Look below for lines that hold the string "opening" and copy each one.
───── MATERIAL PROVIDED
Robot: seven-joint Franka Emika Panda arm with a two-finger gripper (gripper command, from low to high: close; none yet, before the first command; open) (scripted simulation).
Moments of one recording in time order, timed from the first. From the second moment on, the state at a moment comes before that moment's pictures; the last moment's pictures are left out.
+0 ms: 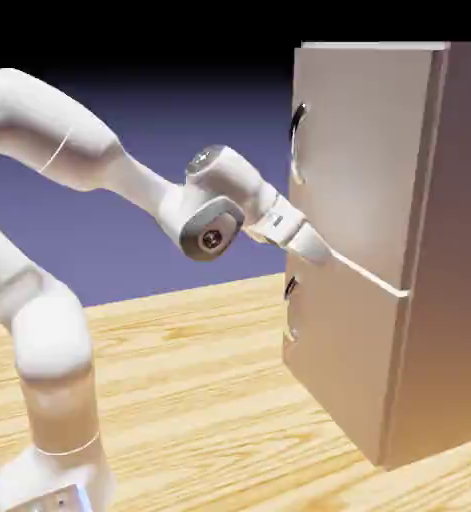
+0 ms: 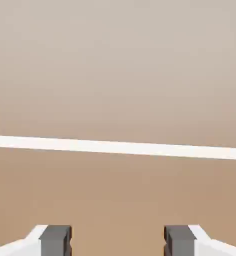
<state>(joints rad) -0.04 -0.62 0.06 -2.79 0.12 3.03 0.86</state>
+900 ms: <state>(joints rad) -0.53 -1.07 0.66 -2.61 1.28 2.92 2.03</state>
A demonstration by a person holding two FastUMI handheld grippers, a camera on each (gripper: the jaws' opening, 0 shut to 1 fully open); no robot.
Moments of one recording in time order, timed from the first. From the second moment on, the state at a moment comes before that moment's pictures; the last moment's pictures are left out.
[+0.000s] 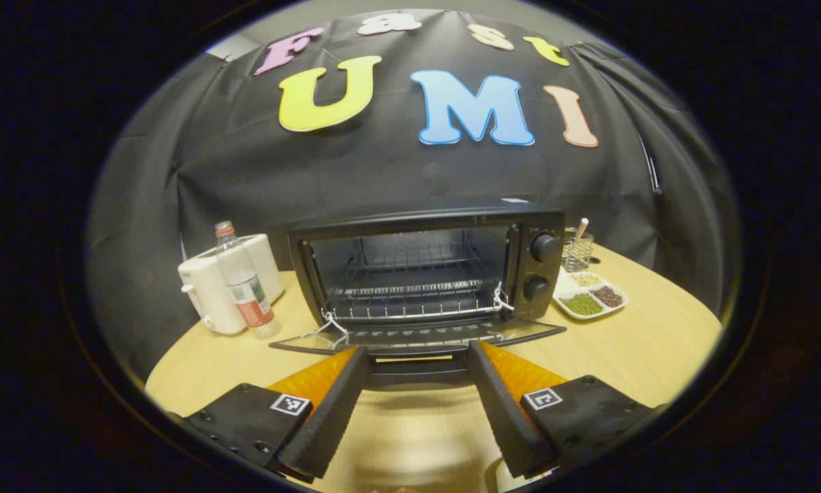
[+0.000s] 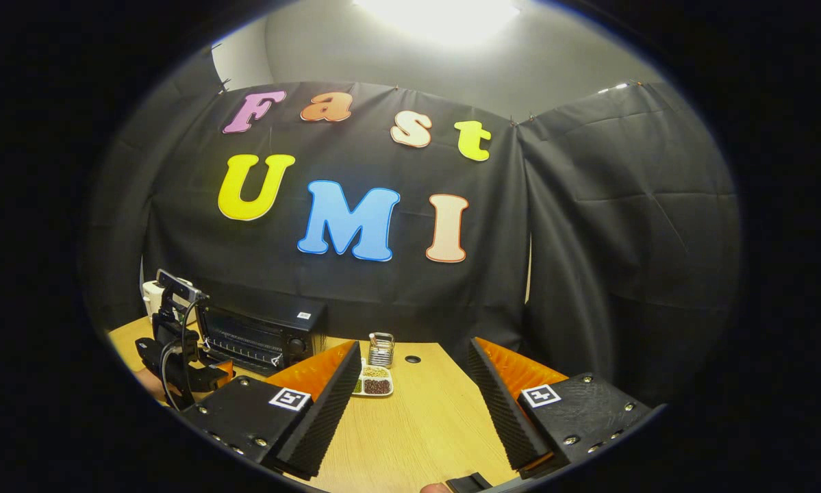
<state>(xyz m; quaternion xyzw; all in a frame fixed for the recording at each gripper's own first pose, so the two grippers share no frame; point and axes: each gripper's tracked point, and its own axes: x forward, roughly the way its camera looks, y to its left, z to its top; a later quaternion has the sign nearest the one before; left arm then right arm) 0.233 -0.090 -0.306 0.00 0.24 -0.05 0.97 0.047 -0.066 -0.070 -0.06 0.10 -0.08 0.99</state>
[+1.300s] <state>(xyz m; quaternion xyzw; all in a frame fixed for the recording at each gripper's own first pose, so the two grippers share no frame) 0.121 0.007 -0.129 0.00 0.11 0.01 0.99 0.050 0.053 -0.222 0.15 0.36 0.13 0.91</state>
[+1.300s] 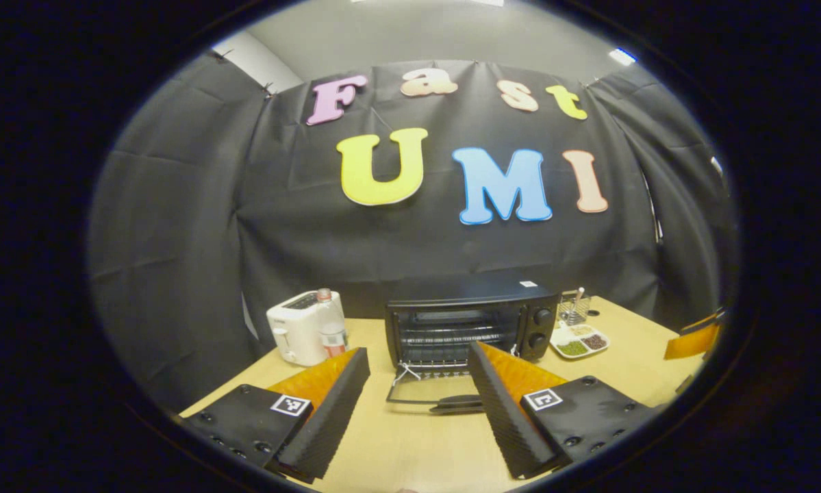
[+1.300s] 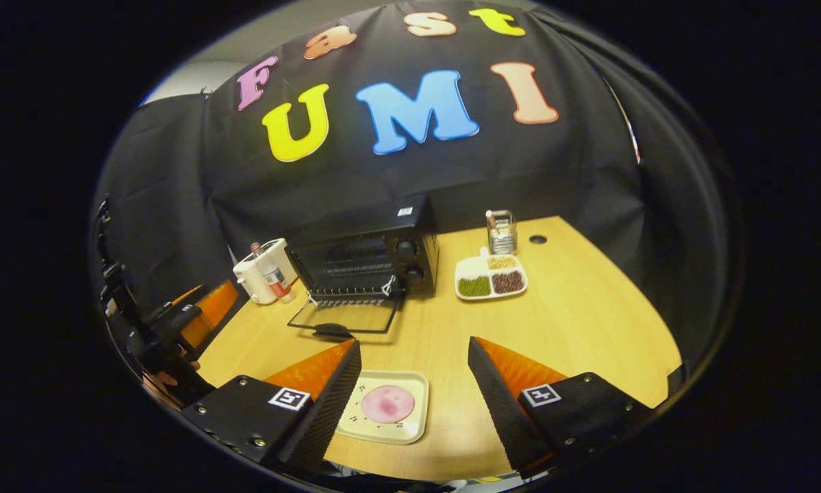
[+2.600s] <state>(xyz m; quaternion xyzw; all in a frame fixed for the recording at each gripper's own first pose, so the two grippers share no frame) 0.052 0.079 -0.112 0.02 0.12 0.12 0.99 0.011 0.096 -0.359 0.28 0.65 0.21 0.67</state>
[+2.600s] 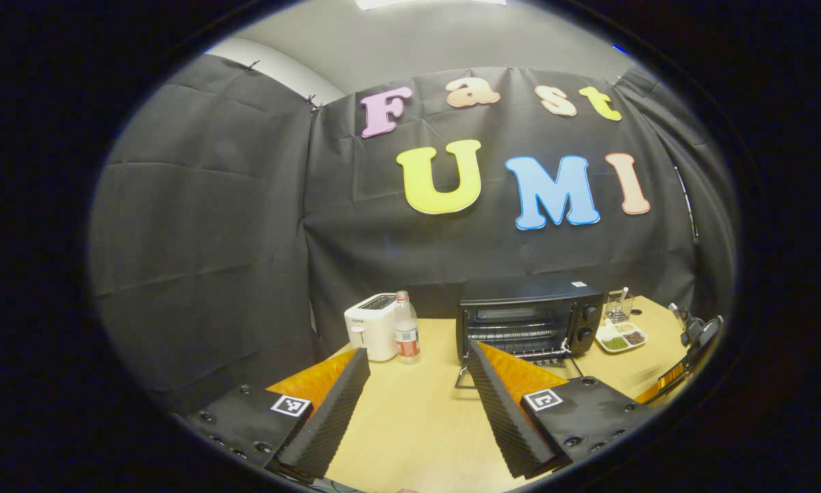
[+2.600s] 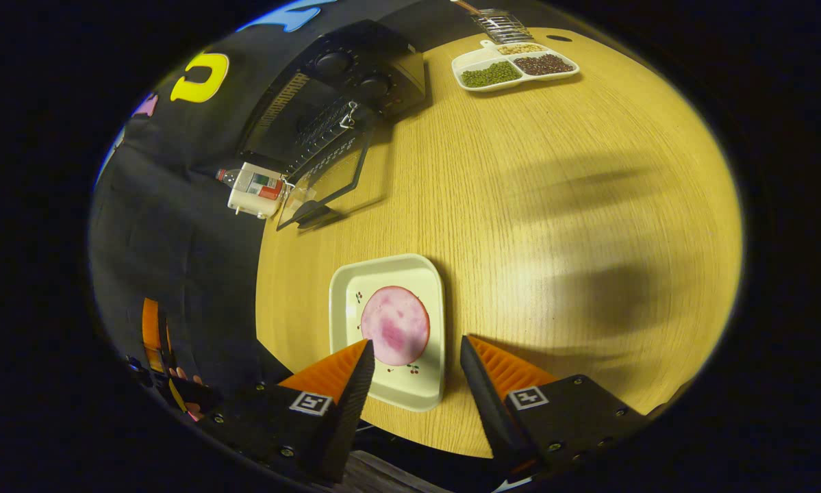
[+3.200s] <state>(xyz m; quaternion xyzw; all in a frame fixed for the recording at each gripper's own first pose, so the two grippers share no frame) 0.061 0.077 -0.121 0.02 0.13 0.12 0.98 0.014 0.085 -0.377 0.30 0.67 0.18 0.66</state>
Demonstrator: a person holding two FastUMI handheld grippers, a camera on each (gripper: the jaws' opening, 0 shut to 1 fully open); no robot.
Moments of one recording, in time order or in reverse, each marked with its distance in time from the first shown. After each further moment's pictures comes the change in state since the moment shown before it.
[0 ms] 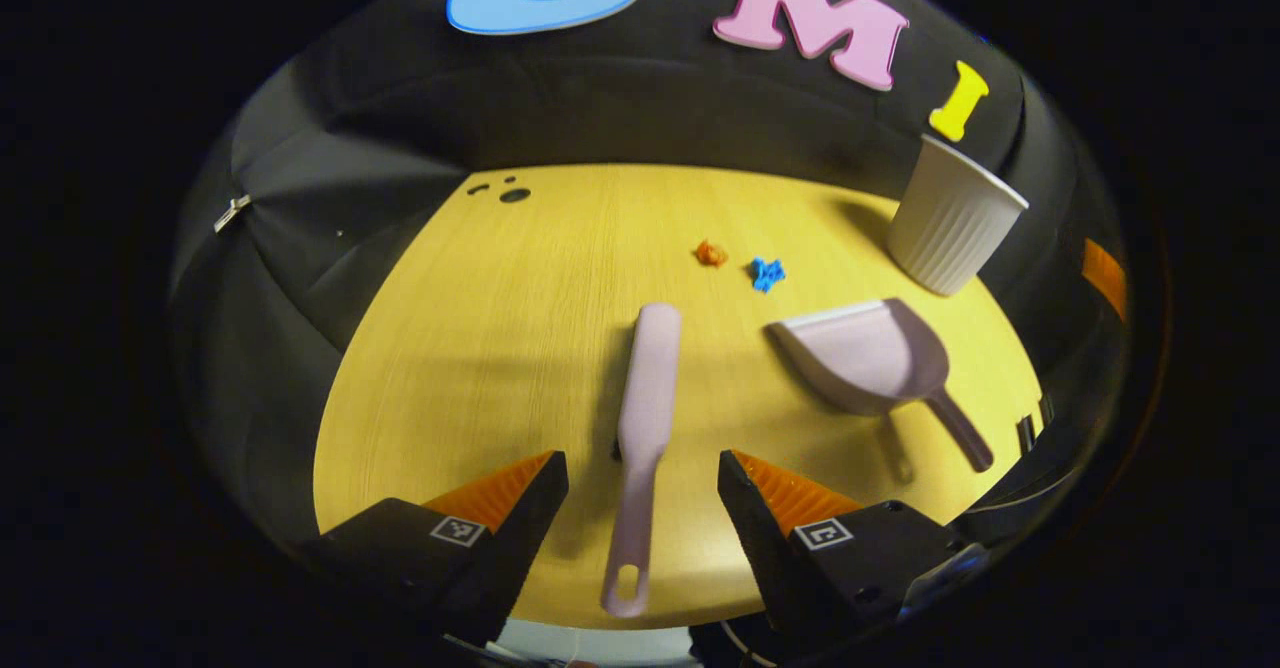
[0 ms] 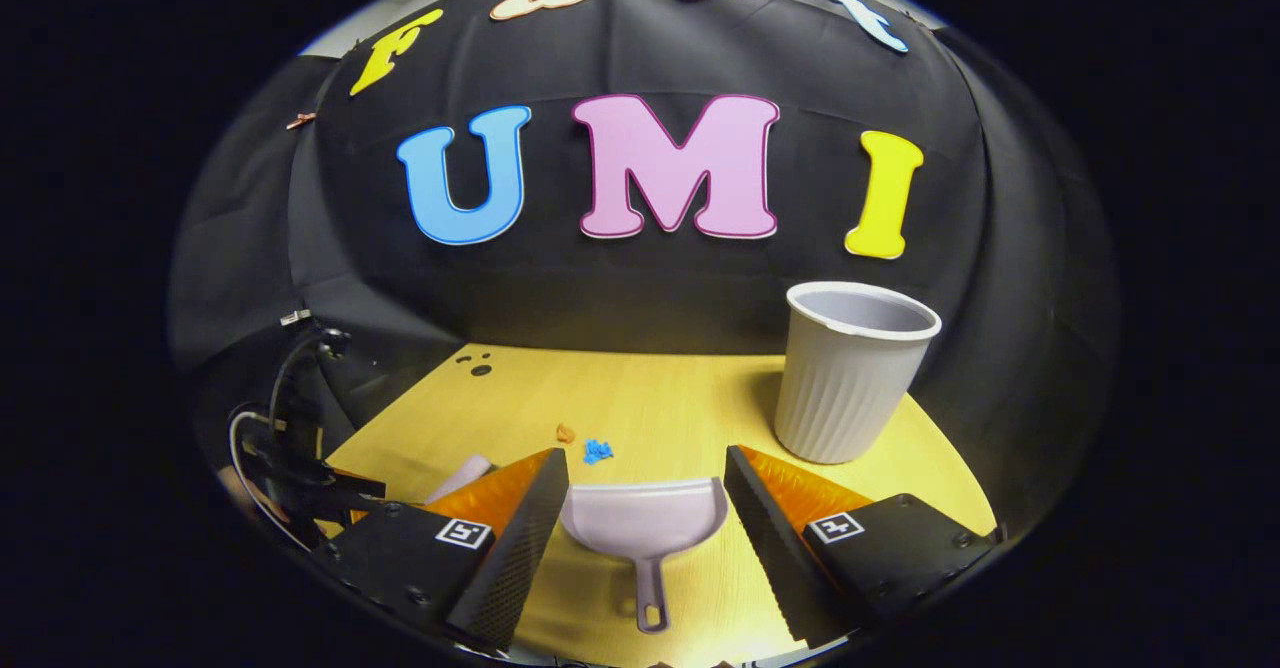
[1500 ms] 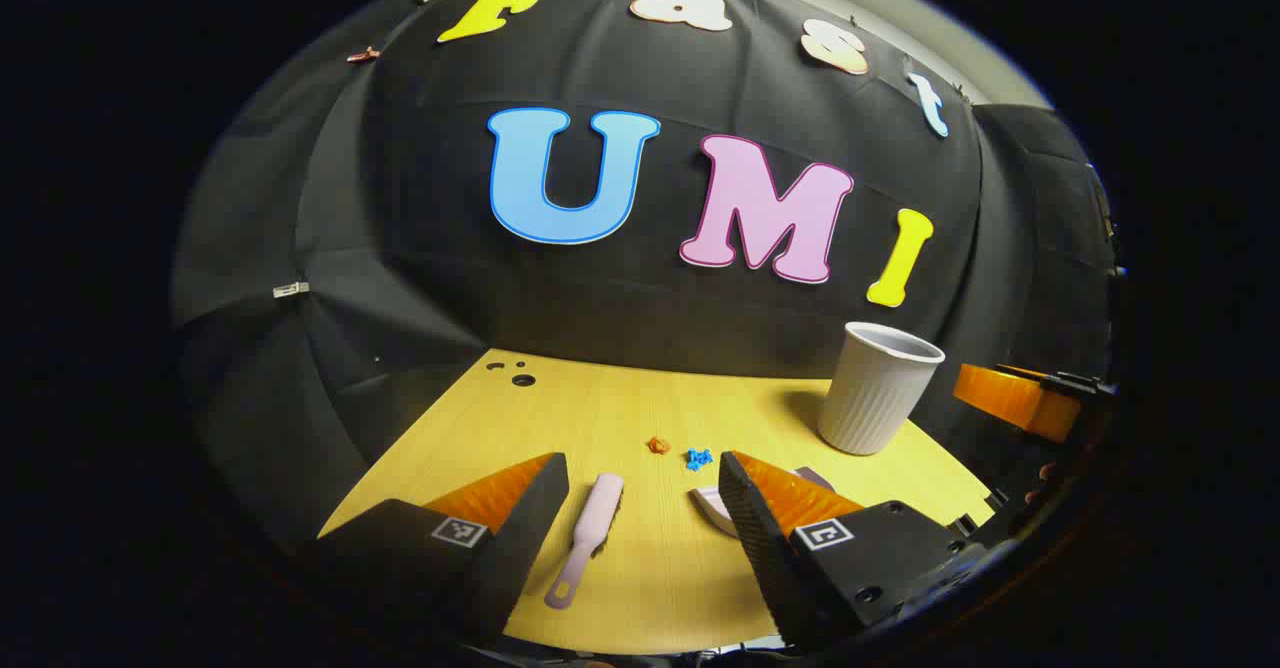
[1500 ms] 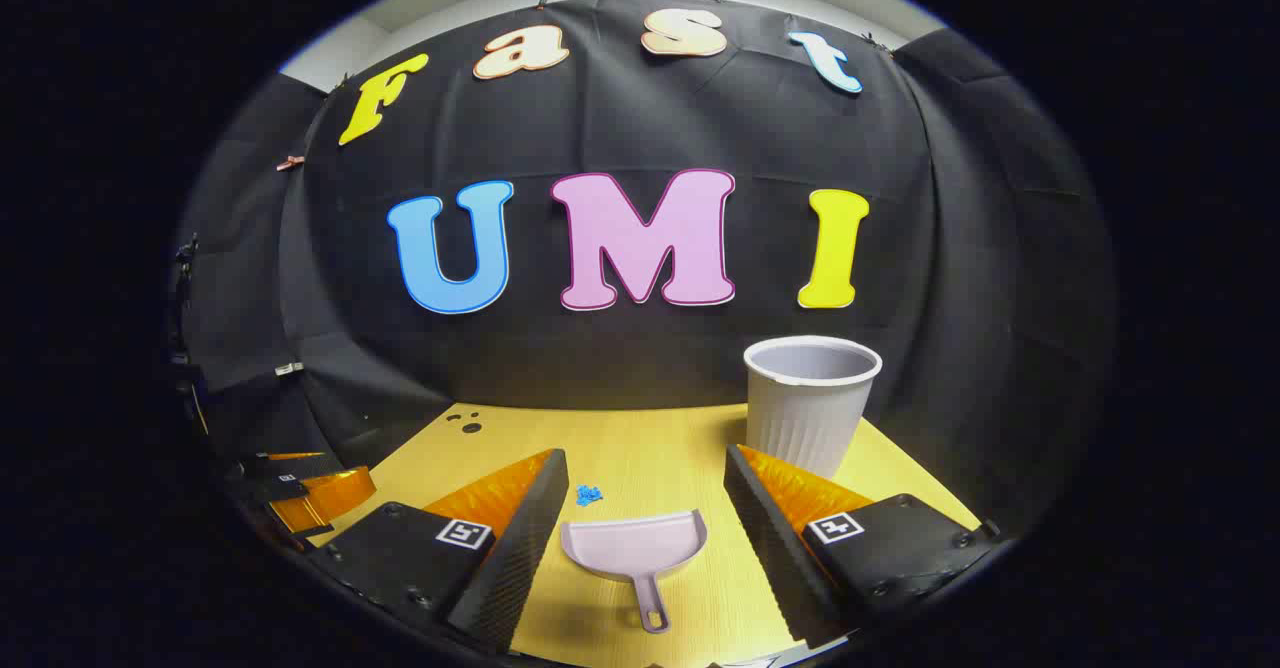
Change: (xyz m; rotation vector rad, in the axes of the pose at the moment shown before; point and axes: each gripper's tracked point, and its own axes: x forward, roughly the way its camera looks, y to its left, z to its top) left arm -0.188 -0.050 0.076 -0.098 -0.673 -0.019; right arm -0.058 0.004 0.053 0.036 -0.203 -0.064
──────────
### WRITTEN SOLUTION
A demonstration by a person holding two FastUMI handheld grippers, a camera on each (gripper: the jaws' opening, 0 shut to 1 fully open); no robot.
Demonstrator: a person holding two FastUMI handheld grippers, a camera on each (gripper: the jaws' opening, 0 shut to 1 fully open); no robot.

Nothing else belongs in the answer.